Hunger Endangers Half a Million Yemeni Children 

24/01/2012 - The UNICEF Regional Director for the Middle East and North Africa has concluded her visit to Yemen, where one in ten children do not live past the age of five.
Today, the United Nations Children’s Fund (UNICEF) Regional Director for the Middle East and North Africa, Maria Calivis, concluded a two-day visit to Yemen. There, Ms. Calivis witnessed for herself the devastation that Yemeni children have suffered.
 
Ms. Calivis was appointed last month. This is her first official visit to the country, where she met with officials to discuss the situation of the country’s children.
 
Yemen is the 11th-most food insecure country in the world. It is a country where one in three people go hungry every day.

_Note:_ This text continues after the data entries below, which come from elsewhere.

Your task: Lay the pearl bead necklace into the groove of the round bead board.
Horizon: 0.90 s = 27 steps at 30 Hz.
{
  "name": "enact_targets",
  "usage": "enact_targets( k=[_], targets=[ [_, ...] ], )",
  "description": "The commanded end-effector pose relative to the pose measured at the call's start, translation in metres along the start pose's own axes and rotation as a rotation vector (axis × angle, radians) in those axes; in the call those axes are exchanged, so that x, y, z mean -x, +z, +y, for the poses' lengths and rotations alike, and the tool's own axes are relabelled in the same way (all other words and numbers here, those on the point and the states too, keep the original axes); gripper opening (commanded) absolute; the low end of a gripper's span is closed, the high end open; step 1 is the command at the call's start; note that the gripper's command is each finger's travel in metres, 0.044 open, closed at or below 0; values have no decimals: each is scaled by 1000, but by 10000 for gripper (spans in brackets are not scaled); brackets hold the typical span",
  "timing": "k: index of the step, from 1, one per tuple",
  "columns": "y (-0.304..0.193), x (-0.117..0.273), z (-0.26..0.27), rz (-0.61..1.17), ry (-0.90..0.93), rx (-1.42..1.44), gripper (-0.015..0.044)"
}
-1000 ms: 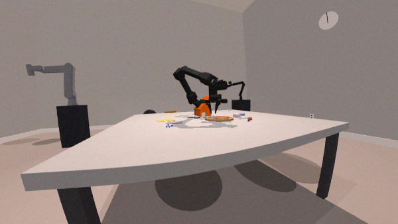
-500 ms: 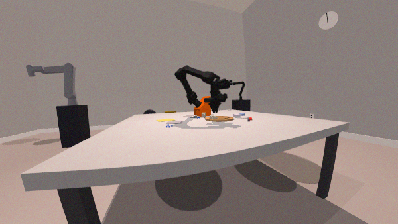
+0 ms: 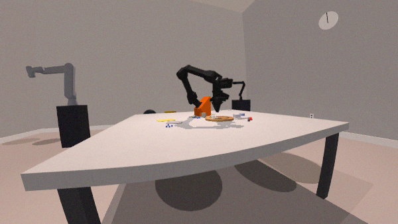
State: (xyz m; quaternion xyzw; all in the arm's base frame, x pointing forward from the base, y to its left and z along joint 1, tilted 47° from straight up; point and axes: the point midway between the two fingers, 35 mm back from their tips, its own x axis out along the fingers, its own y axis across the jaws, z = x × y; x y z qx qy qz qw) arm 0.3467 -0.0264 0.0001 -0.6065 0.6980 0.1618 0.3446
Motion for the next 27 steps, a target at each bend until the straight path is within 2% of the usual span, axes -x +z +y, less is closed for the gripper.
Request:
enact_targets(
  k=[1, 27],
  targets=[
    [2, 1, -1, -4, 5, 92, 120],
    [3, -26, -2, -6, 2, 89, 120]
  ],
)
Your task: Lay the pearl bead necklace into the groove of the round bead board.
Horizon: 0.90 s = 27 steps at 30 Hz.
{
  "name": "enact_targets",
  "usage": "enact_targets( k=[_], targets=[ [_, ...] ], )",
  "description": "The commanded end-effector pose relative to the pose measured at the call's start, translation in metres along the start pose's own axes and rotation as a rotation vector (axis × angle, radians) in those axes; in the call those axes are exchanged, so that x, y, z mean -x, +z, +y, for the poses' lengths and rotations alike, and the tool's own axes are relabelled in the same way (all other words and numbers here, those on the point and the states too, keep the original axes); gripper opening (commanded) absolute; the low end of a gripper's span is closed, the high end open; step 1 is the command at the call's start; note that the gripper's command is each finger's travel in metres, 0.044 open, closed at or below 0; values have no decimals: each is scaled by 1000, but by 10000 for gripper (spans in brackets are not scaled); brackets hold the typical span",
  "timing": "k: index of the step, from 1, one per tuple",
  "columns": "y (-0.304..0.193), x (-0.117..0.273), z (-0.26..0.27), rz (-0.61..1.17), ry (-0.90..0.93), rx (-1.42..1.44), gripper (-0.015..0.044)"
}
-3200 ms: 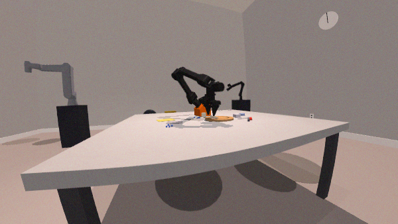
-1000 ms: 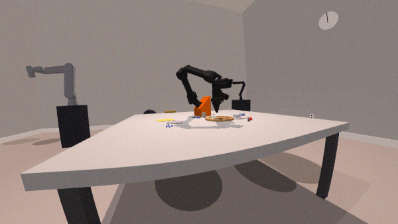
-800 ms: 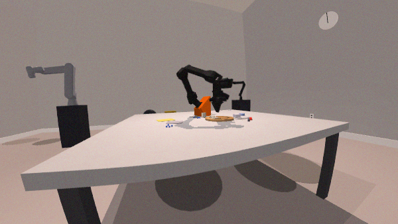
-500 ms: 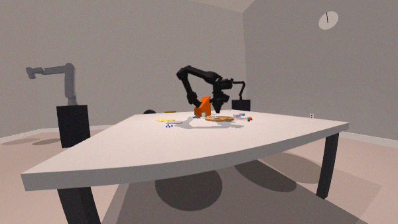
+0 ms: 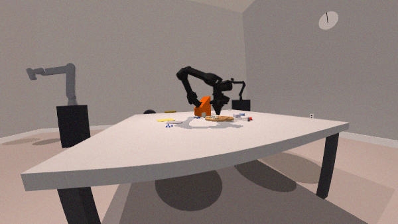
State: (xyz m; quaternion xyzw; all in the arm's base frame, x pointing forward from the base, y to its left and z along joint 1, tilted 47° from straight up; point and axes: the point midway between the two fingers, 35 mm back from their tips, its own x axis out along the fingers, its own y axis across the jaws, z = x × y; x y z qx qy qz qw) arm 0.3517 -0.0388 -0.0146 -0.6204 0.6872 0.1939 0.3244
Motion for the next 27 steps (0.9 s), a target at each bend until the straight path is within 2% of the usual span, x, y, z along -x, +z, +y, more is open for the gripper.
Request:
enact_targets(
  k=[1, 14, 19, 27],
  targets=[
    [-1, -9, 2, 8, 6, 7, 120],
    [-2, -21, 4, 11, 9, 10, 120],
    [-2, -19, 2, 5, 8, 4, 0],
    [-2, -19, 2, 5, 8, 4, 0]
  ],
)
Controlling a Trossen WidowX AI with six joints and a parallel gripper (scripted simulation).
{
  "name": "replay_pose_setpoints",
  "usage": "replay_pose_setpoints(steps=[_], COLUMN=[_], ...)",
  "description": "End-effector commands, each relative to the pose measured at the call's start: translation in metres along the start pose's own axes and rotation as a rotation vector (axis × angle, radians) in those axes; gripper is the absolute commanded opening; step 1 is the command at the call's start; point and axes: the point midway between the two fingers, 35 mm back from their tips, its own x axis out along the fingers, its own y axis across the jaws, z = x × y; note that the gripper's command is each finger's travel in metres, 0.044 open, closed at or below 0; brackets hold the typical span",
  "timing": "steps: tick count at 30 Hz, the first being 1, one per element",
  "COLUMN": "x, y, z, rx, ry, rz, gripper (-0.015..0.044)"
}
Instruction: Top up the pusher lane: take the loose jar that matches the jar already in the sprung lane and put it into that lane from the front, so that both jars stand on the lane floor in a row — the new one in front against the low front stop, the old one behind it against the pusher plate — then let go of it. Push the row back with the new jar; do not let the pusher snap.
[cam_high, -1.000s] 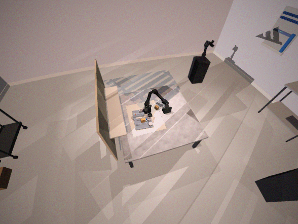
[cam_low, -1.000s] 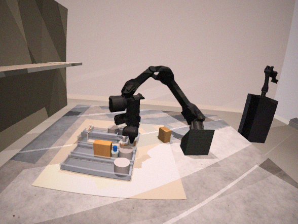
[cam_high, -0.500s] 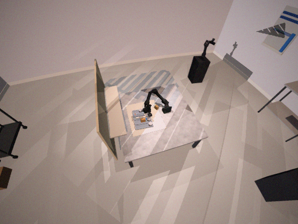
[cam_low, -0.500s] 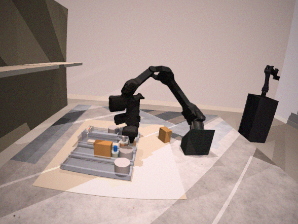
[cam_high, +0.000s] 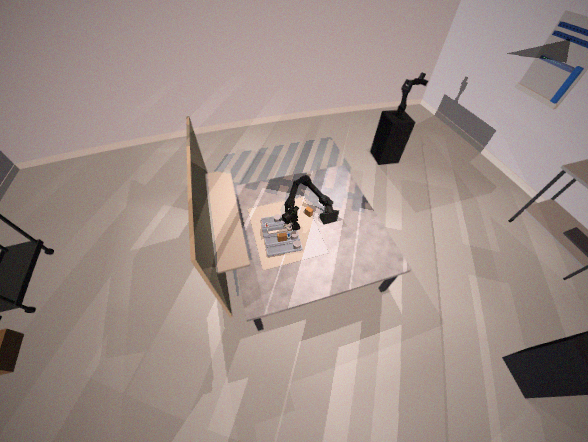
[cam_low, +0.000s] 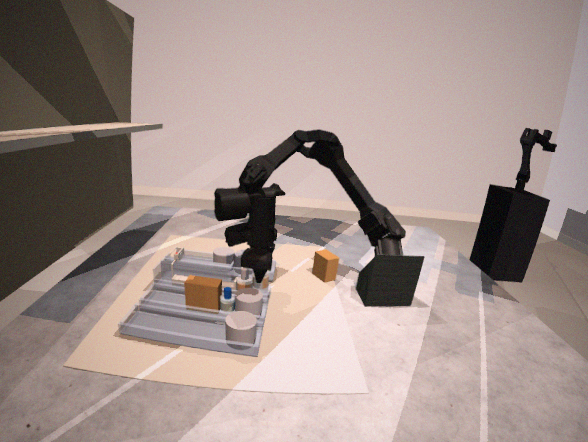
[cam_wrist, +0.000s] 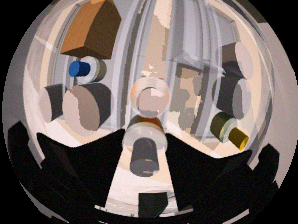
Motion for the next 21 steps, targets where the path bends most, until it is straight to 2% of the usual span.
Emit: replay_pose_setpoints(steps=[1, 21], x=[-0.0023, -0.0023], y=[-0.0006, -0.0006], z=[0.0074, 0.0091], rx=[0.014, 0.014], ry=[-0.023, -0.023], rz=[-0.002, -0.002], gripper=[0.0, 0.0])
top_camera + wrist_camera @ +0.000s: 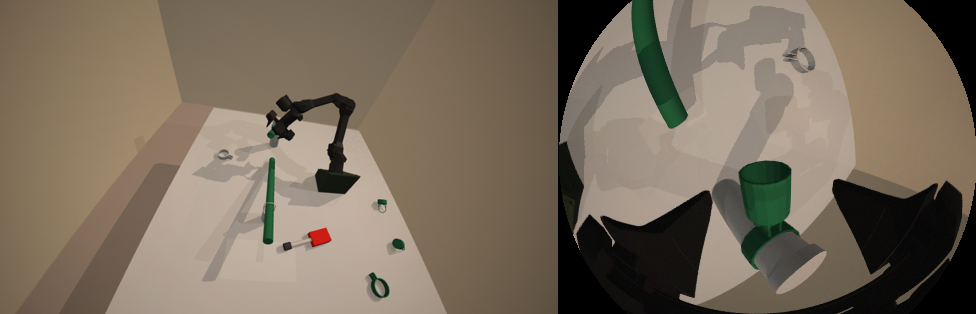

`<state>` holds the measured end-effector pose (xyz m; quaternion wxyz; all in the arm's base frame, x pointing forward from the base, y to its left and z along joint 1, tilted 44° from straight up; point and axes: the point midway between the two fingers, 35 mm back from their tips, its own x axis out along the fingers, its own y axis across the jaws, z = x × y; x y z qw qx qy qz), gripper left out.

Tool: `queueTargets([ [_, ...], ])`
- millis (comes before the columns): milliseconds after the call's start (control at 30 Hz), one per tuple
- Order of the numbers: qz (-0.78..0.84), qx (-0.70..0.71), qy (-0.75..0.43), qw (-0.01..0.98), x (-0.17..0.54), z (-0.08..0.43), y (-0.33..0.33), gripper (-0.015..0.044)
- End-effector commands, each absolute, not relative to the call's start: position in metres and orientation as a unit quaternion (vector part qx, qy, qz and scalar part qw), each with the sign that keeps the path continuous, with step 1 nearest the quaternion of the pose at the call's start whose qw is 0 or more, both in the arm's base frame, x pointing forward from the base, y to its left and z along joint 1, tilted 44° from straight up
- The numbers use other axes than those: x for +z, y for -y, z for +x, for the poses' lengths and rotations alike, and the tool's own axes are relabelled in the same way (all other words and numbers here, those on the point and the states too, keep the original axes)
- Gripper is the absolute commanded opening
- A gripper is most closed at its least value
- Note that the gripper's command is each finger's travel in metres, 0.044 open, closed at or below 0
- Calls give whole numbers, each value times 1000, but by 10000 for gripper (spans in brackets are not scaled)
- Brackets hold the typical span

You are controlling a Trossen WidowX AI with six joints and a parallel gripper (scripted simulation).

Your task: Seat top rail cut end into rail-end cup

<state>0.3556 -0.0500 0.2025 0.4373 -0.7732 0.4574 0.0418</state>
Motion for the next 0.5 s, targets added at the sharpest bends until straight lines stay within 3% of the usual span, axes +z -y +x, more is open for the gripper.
queueTargets([
  [0,-774,47,-459,434,196,359,55,440],
  [467,-774,46,-459,434,185,372,71,440],
])
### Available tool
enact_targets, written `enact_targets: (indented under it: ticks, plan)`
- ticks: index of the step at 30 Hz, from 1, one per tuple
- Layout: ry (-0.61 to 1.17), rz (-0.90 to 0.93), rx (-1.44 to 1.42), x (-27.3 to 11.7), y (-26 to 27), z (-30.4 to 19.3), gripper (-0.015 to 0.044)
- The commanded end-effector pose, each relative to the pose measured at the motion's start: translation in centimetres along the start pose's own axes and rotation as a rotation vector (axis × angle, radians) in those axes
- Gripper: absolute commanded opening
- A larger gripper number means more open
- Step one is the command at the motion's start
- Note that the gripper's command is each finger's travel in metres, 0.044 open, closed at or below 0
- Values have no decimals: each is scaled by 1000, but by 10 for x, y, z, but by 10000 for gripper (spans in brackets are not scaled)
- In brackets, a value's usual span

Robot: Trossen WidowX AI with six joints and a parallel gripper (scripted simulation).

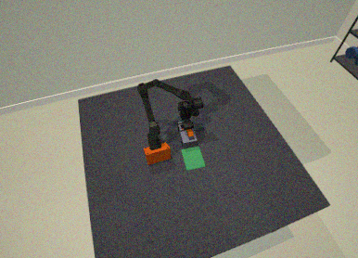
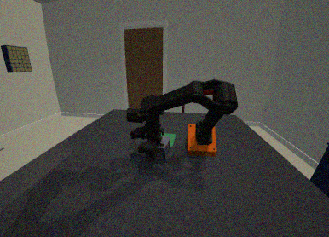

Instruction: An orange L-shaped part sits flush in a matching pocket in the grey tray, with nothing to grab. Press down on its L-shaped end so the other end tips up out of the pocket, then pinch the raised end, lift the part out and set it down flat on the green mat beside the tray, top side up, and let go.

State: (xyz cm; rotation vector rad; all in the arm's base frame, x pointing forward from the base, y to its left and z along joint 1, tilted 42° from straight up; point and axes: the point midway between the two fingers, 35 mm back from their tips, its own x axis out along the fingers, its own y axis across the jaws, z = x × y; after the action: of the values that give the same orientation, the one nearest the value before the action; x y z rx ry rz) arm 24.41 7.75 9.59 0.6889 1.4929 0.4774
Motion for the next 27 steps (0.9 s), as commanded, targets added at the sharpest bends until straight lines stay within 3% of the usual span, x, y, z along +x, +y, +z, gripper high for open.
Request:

One in ten children do not live to see their fifth birthdays.
 
This year alone, 500,000 children in Yemen will likely lose their lives because of malnutrition or the consequences of malnutrition if the international community does not take action. The total number of malnourished children in this country of 20 million people stands at 750,000—a 100 per cent increase from 12 years ago.
 
Long-term hunger can turn illnesses that are not usually life-threatening into deadly ones. For instance, malnourished children can suffer complications from measles, leading to death, when the usual recovery time is only 2-3 weeks.
 
The current hunger crisis has been caused by a devastating combination of poverty, drought, political unrest, high fuel costs, rising food prices and the disintegration of social protection services. All of these challenges, therefore, put children’s health and wellbeing on the line.
 
As many as 60 per cent of the internally displaced persons in Yemen, about 3,000, are children.
 
According to the World Food Programme, “multiple and simultaneous shocks have exacerbated the vulnerability of families and left millions trapped in absolute hunger and poverty.”
 
“Now more than ever is the time for a renewed commitment to a better, peaceful future for Yemen’s children.  As the country prepares for the next phase, it is essential that children are given top priority in the political agenda. Their needs need to be met and their rights upheld,” Ms. Calivis said.
 
Geert Cappelaere is the UNICEF Representative in Yemen. Last month, he posed a question while speaking to the IRIN. ““Why is it that the international community gets mobilized primarily when it sees the dramatic outcome of a situation or a crisis that we could have seen coming for many, many years?” he asked.
 
Chronic malnutrition rates in the country are the second-worst in the world—an infamy second only to Afghanistan. Acute malnutrition levels exceed the emergency threshold levels set by international agencies and is nearing rates observed in famine-stricken southern Somalia.